Output the listing exactly, leaving nothing out.

=======

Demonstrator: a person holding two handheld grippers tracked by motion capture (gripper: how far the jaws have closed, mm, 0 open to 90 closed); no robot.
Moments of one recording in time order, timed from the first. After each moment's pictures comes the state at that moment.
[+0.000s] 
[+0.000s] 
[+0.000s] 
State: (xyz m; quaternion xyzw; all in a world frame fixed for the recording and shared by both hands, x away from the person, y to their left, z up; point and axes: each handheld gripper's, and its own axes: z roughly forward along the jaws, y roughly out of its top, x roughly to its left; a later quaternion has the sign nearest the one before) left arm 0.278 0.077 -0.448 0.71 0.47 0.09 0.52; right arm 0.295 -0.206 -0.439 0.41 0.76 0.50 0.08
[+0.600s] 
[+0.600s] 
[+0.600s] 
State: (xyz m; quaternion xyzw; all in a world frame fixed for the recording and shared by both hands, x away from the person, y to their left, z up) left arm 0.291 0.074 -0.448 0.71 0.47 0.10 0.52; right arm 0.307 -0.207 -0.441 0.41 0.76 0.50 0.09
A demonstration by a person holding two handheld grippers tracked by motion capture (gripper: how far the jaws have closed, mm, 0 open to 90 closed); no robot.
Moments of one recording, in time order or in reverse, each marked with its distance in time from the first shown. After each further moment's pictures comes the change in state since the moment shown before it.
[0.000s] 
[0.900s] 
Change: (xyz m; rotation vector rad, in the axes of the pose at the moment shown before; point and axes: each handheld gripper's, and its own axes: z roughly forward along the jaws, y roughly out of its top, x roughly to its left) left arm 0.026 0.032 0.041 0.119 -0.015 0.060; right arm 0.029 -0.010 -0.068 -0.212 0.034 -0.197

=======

* Response to the exercise:
Demonstrator: a person holding two handheld grippers tracked by motion capture (gripper: how far the jaws have closed, mm, 0 open to 90 closed); no robot.
Moments of one recording in time order, timed from the first. After each moment's pictures comes the state at that moment.
[+0.000s] 
[+0.000s] 
[+0.000s] 
State: (xyz m; quaternion xyzw; all in a world frame fixed for the recording and shared by both hands, x away from the person, y to their left, z up; point and axes: each handheld gripper's, and its own axes: z roughly forward along the jaws, y roughly out of its top, x roughly to its left; a later quaternion has the sign nearest the one before) left arm 0.278 0.077 -0.448 0.71 0.47 0.09 0.52; right arm 0.295 -0.206 -0.439 0.41 0.76 0.50 0.08
[+0.600s] 
[+0.600s] 
[+0.600s] 
State: (xyz m; quaternion xyzw; all in a world frame fixed for the recording and shared by both hands, x away from the person, y to their left, z up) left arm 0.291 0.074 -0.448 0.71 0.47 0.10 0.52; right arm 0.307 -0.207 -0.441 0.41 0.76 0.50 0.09
A demonstration by a person holding two handheld grippers tracked by motion capture (gripper: how far the jaws have closed, mm, 0 open to 90 closed); no robot.
Moments of one recording, in time order or in reverse, each marked with its distance in time from the first shown. After each further moment's pictures comes the change in state since the moment shown before it.
[0.000s] 
[0.900s] 
Change: (xyz m; rotation vector rad, in the axes of the pose at the moment shown before; point and axes: each handheld gripper's, and its own axes: z roughly forward along the jaws, y roughly out of its top, x roughly to its left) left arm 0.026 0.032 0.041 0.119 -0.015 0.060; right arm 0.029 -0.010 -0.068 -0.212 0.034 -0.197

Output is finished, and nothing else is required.